Assigned task:
Keep the pictures out while you transcribe the listing below exactly.

Available data:
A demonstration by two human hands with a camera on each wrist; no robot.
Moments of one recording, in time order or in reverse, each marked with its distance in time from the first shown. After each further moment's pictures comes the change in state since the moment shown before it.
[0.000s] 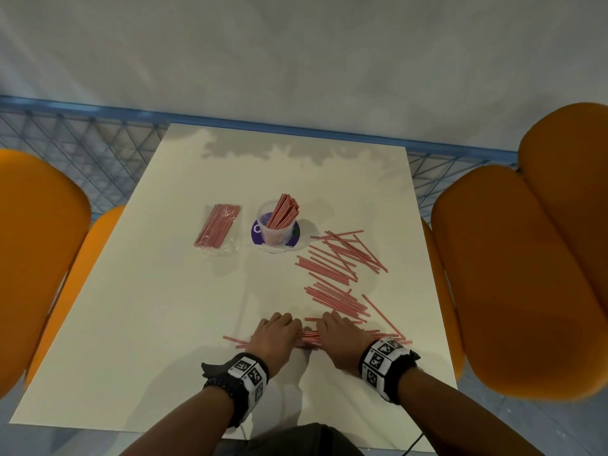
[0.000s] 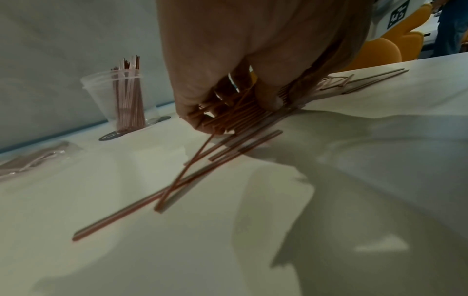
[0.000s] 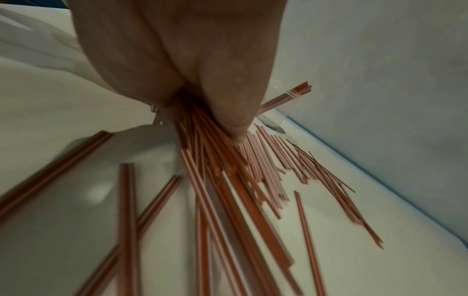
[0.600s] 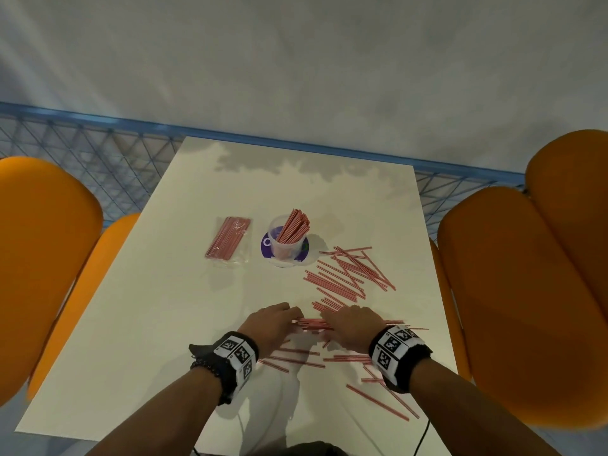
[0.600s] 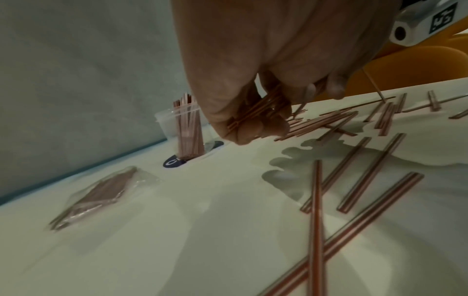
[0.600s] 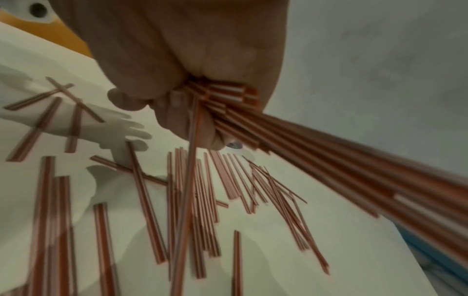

Task result:
A demonstration by two human hands with a camera on each wrist; no robot.
Moments of one recording, in time order or in reverse, each marked with its distance in time from the first shown. After each further moment's pictures comes the change in state since the moment shown before it.
[0.000s] 
[0.000s] 
[0.000s] 
[0.600s] 
[0.600s] 
[0.600s] 

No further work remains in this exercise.